In Digable Planets, Butler’s rapping was clear, smooth, crisply enunciated, always positive and self-respecting, to match the light feel of the music. Now that his beats have made a quantum leap in difficulty, he hasn’t gotten tougher, exactly, but his voice is usually a little lower, and he often runs it through scratchy filters or rusty drainpipes. Palaceer Lazaro is nowhere near as nice as Butterfly once was, letting his tongue rip all over the album; his jaded composure well suits a group devoted to confounding your expectations. The long songs on Lese Majesty gnaw at your ear with sharp teeth and striking dissonance, turning every sour buzz into a pleasurable riff — these include “They Come in Gold” and “Motion Sickness” as well as the spiky “#Cake” and the impressionistic “Ishmael,” wherein all his keyboard tones come together to form one glittering rainbow. But although the shorter fragments support the musical concept and the album’s overall rhythm, by no means are they as fully realized as any of the longer ones. While they never wither away into total ambience, several times they come close, especially when the drum track is missing or Butler declines to rap coherently. Wedged between two equally opaque pieces, “Colluding Oligarchs” and “MindGlitch Keytar TM Theme,” the hysterically and all too accurately titled “Suspicion of a Shape” typifies the album’s broken, irregular flow. Fusing mbira/xylophone thrum, sampled maracas or some comparable noise, and gleaming electronic shudder into one hissing entity, “Suspicion of a Shape” is rich, woozy ear candy, a neatly textured synthesizer jewel, a delightful interlude within the larger structure. It is not itself a complete or particularly compelling piece of music.

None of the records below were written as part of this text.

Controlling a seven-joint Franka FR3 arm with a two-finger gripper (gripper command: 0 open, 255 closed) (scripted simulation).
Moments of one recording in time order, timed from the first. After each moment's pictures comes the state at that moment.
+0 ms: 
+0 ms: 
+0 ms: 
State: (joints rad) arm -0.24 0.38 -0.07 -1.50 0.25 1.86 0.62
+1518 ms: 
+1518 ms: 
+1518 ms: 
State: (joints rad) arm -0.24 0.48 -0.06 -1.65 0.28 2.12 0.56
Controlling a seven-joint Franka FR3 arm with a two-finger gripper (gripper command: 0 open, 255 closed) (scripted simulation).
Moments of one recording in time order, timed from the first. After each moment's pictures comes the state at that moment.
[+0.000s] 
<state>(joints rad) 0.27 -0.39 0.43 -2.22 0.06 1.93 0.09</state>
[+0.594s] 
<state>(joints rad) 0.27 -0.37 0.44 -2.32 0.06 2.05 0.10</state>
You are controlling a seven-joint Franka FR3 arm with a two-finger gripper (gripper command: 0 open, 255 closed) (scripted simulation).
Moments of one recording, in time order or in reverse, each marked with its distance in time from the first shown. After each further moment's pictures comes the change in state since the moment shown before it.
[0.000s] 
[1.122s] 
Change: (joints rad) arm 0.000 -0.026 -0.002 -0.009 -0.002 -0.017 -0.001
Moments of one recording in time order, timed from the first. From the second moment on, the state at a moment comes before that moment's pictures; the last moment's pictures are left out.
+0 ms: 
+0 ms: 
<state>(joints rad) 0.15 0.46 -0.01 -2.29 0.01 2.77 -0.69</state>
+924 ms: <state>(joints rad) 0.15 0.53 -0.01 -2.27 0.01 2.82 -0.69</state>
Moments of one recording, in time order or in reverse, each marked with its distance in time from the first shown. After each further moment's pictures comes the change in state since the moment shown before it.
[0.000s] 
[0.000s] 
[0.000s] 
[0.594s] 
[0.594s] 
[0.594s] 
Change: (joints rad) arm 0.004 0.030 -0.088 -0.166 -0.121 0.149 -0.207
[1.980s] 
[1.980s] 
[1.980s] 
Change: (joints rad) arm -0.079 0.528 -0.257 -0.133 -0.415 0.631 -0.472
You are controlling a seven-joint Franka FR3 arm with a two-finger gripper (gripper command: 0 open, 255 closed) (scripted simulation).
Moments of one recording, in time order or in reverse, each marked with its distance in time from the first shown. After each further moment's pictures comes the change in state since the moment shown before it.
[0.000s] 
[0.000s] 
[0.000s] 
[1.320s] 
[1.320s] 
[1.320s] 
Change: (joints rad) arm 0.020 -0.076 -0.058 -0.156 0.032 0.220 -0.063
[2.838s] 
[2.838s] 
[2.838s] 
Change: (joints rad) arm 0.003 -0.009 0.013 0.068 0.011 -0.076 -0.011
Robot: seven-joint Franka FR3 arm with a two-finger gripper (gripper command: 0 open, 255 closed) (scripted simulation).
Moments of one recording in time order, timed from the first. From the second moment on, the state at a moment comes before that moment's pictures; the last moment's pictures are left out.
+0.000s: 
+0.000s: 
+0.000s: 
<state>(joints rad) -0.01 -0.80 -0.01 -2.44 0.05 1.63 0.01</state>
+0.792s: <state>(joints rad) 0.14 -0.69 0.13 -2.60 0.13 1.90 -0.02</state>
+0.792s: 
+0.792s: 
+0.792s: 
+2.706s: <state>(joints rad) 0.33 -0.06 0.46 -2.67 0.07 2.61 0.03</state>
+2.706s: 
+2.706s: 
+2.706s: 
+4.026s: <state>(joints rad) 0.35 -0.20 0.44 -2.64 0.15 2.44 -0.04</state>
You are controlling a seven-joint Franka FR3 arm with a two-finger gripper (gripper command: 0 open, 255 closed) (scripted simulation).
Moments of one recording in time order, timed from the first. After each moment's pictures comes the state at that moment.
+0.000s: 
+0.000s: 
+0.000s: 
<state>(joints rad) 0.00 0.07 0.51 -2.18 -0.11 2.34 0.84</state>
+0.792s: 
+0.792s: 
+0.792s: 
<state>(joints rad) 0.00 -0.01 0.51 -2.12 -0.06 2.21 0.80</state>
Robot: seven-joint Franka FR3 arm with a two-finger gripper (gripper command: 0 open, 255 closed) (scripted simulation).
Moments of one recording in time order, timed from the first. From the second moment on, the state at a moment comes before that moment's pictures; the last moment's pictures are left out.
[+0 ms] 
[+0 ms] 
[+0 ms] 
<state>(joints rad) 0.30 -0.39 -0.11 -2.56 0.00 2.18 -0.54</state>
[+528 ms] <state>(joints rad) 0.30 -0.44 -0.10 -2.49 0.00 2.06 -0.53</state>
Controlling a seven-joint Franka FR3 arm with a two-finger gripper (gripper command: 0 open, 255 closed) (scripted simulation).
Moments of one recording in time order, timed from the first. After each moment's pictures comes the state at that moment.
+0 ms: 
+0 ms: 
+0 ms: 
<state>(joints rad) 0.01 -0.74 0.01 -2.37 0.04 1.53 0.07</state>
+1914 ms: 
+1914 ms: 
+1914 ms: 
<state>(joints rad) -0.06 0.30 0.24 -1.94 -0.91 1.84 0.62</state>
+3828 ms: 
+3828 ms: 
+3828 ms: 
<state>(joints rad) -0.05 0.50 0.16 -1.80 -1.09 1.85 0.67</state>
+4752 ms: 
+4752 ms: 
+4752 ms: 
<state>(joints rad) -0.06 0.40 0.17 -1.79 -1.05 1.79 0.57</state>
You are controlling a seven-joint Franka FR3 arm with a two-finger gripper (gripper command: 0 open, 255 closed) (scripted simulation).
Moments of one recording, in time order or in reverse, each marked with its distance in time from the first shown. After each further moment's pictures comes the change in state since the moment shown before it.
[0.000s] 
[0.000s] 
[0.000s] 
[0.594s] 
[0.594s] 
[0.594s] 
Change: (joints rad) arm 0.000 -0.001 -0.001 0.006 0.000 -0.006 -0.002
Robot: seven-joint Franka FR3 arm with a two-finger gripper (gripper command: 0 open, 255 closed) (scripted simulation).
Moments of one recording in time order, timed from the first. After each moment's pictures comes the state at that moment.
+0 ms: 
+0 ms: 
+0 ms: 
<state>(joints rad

By any reasonable standard of listenability, Lese Majesty barely approaches the rewarding wackiness of Black Up. Its beats lack spark; its chaos lacks audacity. But even in its jumble, its confusing lurch, its maddening incomprehensibility, the sonics and the textures make it a whole lot of fun just to listen to regardless. It’s an entertaining record best contemplated in the background. It’s a postmodern sound collage smaller than the sum of its parts.